Exploration of severity rating instruments and the use of these instruments might be useful. There is a tendency to stay with instruments that are familiar, but these are not necessarily the best for a particular study. Studies that are using endpoints such as negative symptoms or cognition batteries should explore methods for improving measurement. Use of more objective, biologically based measures should be explored. Patient self-report needs to be explored as perhaps a better approach for severity rating in at least some patient populations. In addition, for instruments that do require application by raters, how this is done is critical, and concerns about practices by site investigators have led to technologies to try to improve the quality of severity ratings, including video ratings or centralized raters.
Study design.
There has long been concern that the decades-long practice of single-blind placebo run-ins as a way of identifying and excluding placebo responders is ineffective (
4), and design changes have been developed to try to address this problem more effectively. One approach has been to have essentially a double-blind placebo run-in in what is often referred to as a delayed start design; however, this appears not to have been a successful design. A more nuanced version of the double-blind placebo run-in is the sequential parallel comparison design, and this has had some success in reducing placebo response (
5). Another approach that might help in reducing placebo response would be to decrease the expectation of the investigator and the subject that an individual has been assigned to an active drug. This could be accomplished by reducing the number of arms in a study or by increasing the proportion of subjects receiving a placebo (
6).
Another observation that is commonly seen in failed studies is a dramatic improvement in symptoms across all treatment arms once patients are randomized, suggesting that being in a study itself may have a powerful therapeutic effect. It may be useful to try to simplify studies as much as possible, partly as a way of reducing interactions with study staff that may be one explanation for this improvement. Making sure that all study procedures, staff interactions, and assessments are included in any run-in period prior to actual randomization might help to reduce this effect.

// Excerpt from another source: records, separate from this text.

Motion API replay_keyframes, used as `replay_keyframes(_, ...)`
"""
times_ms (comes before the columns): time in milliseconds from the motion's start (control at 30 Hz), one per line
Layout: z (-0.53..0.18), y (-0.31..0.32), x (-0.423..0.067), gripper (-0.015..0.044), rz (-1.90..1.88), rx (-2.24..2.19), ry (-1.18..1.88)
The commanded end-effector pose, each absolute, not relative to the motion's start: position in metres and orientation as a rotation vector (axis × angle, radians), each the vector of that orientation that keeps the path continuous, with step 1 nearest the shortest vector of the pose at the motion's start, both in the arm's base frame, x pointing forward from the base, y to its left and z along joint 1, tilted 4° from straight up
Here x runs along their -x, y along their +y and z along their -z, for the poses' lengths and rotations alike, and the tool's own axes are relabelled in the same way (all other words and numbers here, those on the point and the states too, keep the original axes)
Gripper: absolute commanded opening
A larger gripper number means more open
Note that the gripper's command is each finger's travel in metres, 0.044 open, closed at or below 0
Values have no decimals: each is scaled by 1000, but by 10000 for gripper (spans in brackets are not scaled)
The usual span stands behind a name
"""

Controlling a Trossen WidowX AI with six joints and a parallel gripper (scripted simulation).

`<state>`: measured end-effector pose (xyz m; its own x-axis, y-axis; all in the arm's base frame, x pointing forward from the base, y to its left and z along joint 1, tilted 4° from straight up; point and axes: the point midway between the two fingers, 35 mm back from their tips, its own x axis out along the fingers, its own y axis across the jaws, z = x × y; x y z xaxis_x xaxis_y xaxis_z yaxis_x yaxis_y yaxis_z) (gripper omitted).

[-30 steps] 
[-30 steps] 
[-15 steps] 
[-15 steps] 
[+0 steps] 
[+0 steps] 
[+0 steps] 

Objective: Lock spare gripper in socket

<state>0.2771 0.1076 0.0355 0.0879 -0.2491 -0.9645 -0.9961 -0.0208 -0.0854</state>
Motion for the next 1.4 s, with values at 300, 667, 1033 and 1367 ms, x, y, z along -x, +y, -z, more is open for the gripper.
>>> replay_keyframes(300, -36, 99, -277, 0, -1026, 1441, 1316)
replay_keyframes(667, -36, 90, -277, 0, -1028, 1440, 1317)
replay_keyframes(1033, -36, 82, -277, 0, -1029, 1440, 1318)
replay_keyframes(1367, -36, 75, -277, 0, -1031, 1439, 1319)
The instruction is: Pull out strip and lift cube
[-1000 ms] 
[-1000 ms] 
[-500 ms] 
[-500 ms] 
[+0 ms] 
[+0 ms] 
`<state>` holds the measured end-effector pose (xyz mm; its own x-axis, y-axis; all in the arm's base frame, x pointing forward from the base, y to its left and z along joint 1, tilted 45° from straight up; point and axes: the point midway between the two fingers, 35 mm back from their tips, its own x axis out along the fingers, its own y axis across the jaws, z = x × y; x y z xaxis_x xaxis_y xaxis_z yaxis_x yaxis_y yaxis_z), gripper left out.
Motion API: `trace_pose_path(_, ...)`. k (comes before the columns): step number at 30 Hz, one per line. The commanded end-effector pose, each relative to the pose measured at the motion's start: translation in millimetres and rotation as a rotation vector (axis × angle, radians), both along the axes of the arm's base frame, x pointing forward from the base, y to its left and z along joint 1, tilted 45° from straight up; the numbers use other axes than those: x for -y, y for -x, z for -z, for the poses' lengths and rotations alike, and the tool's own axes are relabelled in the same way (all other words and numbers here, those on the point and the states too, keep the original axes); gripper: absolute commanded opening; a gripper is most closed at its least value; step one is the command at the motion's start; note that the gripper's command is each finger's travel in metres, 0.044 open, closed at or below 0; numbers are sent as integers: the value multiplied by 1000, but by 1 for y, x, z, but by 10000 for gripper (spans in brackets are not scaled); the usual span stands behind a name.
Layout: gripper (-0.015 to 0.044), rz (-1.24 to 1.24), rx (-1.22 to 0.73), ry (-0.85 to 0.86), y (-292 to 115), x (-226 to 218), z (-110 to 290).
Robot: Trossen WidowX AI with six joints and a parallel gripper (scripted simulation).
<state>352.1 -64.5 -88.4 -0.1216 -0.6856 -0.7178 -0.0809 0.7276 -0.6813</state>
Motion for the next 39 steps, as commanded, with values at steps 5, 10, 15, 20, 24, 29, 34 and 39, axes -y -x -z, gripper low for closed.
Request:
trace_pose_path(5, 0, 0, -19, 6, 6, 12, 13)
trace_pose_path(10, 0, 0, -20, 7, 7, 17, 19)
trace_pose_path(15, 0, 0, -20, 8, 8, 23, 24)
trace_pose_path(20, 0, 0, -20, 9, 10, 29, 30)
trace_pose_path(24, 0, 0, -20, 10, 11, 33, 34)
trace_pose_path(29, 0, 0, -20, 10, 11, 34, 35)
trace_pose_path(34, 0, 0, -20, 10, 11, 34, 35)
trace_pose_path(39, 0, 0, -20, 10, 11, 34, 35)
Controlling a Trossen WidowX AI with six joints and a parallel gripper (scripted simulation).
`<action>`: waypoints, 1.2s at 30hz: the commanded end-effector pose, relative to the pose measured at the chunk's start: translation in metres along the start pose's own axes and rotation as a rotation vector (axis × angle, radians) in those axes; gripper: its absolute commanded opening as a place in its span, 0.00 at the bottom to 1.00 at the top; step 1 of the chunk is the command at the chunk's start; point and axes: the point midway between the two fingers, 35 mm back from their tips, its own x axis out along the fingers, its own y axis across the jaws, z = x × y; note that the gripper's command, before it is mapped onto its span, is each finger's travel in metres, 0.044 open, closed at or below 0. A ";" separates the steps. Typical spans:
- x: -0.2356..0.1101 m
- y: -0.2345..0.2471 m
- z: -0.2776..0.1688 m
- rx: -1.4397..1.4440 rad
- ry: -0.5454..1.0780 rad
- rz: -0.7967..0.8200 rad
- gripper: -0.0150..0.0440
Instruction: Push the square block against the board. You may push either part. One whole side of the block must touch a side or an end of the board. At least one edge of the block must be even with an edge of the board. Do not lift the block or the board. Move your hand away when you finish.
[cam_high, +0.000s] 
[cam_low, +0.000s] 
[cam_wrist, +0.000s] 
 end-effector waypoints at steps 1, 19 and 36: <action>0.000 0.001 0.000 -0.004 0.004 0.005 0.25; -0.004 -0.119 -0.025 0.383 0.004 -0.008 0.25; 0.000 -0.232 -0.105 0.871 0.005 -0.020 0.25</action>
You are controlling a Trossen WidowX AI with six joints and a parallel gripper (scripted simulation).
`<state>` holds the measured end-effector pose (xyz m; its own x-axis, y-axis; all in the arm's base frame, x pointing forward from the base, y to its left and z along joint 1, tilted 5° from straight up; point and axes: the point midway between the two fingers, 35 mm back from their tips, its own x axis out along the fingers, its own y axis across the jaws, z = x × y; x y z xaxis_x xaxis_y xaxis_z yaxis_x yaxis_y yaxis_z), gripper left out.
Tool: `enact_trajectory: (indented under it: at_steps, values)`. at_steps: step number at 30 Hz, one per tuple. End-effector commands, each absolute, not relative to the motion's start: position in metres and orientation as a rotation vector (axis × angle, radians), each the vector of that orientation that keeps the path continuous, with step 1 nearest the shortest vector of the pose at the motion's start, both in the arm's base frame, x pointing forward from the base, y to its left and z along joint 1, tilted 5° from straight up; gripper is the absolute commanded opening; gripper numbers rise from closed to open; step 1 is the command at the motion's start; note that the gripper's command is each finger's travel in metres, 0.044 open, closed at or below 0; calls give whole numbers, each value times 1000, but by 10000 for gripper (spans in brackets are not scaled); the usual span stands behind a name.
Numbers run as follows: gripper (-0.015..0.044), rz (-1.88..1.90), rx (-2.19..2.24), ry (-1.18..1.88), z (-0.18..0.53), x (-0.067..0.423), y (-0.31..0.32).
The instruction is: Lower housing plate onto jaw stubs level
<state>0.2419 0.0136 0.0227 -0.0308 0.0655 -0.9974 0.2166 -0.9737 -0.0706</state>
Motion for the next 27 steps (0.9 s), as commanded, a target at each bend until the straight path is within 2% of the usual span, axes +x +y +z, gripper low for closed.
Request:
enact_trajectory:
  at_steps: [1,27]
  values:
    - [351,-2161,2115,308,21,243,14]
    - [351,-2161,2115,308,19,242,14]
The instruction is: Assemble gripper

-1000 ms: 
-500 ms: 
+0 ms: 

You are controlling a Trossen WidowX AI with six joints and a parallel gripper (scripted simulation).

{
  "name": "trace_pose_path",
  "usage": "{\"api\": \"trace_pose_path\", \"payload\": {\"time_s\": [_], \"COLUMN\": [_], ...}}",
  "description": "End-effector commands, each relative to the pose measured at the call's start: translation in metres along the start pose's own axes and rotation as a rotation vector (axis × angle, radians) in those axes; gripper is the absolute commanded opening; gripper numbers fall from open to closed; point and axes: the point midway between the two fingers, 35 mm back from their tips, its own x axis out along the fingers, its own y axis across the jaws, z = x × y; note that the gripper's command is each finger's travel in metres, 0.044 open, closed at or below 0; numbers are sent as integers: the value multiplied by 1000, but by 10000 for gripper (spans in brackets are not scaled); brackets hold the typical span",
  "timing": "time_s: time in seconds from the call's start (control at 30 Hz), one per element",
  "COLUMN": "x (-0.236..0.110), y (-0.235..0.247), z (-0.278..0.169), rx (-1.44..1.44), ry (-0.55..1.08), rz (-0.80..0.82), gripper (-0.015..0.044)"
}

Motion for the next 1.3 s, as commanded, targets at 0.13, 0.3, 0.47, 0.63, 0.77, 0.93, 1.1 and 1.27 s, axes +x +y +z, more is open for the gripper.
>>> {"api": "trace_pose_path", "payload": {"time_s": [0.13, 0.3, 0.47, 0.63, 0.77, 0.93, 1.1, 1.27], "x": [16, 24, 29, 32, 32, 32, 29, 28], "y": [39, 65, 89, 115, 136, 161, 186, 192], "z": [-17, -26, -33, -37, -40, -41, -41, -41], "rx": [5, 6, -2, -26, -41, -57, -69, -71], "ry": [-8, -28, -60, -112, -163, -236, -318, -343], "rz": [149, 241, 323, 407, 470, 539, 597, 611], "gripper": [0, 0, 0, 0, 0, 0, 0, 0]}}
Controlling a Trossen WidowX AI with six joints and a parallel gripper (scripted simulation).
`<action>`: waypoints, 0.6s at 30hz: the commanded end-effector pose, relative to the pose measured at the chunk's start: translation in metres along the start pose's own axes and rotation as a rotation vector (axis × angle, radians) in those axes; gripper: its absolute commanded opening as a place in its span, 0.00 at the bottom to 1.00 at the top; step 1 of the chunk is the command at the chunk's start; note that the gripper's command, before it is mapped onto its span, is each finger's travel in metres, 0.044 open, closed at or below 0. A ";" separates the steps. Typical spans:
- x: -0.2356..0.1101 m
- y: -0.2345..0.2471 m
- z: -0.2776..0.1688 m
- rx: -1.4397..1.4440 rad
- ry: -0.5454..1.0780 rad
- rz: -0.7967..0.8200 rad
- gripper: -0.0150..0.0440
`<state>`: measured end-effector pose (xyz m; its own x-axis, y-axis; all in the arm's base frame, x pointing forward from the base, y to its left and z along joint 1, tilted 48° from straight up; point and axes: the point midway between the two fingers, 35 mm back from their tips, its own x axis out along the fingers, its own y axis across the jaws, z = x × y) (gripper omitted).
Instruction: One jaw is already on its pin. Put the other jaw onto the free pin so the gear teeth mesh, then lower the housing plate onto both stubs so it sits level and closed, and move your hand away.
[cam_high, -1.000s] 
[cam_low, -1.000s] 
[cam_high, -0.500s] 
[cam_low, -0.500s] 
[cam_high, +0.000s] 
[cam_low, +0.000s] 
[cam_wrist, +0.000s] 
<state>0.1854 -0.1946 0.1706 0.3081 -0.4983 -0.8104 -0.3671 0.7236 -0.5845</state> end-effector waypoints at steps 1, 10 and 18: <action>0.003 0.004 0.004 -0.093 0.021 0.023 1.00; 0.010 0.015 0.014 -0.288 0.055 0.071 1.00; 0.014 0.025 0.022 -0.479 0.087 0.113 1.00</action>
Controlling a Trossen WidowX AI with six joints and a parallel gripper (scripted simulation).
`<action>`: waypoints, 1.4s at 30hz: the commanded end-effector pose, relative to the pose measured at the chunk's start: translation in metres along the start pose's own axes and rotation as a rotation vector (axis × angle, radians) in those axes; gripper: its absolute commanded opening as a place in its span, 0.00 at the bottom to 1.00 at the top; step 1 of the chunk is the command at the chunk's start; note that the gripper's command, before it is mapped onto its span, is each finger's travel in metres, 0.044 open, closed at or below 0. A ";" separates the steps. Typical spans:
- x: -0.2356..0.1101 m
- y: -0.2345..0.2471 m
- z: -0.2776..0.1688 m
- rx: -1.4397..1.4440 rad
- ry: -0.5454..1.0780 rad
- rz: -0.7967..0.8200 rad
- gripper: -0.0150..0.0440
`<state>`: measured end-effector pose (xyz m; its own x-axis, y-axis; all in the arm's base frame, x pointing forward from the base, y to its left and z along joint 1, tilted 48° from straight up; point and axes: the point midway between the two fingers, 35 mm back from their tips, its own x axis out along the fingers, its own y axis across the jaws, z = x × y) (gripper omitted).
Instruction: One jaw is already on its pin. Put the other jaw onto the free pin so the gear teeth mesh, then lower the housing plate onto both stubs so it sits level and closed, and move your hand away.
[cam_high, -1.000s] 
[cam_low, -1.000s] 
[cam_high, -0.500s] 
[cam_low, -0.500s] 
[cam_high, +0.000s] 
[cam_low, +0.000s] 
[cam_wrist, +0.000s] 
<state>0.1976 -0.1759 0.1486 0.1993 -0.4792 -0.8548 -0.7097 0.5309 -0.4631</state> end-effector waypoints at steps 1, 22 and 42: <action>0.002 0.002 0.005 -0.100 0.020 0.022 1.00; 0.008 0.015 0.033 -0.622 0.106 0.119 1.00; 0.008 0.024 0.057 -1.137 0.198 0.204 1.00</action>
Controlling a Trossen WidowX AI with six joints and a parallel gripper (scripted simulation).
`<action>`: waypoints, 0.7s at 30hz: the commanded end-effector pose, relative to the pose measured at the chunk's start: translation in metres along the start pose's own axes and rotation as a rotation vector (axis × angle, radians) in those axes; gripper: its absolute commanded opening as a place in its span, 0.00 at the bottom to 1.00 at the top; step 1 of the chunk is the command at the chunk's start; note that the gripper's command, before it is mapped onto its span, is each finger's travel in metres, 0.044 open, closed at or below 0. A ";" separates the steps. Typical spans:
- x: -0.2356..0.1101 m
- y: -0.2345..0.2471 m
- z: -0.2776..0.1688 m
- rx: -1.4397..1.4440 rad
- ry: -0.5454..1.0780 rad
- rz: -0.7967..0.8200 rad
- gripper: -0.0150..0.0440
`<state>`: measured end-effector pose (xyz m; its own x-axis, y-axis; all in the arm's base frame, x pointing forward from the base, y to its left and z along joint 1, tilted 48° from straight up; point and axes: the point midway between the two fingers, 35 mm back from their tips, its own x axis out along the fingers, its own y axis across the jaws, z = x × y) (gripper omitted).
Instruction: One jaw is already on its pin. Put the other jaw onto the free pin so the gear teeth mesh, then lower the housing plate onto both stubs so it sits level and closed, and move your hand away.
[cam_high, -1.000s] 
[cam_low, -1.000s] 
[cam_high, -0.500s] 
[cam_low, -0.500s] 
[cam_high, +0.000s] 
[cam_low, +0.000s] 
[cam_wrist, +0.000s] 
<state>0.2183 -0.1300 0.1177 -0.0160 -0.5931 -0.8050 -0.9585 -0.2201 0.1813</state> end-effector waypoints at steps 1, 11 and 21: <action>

Sponsor procedures and policies.
Finally, one of the problems contributing to study failures might be company policy and commitment to study success. As a program moves to phase III, studies usually involve many more sites, and the quality of sites may diminish. Such factors themselves may contribute to failure (
1). Policy should focus more on quality of recruitment and site conduct than on volume of patients enrolled, which may result in fewer but more productive sites. Such policy would mean ongoing monitoring of site and contract research organization conduct and dropping of sites that do not perform. It might also involve more careful monitoring of patients to make sure they are actually taking their assigned treatment (
7). Providing incentives for quality performance, rather than the number of subjects and study visits, can be included in contracts. The study coordinator should have a personal commitment to seeing the study through and ensuring its successful conduct.
We recognize that these suggestions are currently untested. It will be important going forward to systematically collect data on the “efficacy” of these suggested approaches so that companies have some basis for deciding whether to add a particular approach to their programs. Systematically looking at the efficacy of a particular approach could be incorporated into a typical registration trial by randomizing addition of the approach to sites within a study and by testing the value of the addition on signal detection as an exploratory hypothesis, without compromising the overall goal of the study. In the meantime, the current model for designing and implementing phase III programs is failing, and this has consequences for both industry and our patients.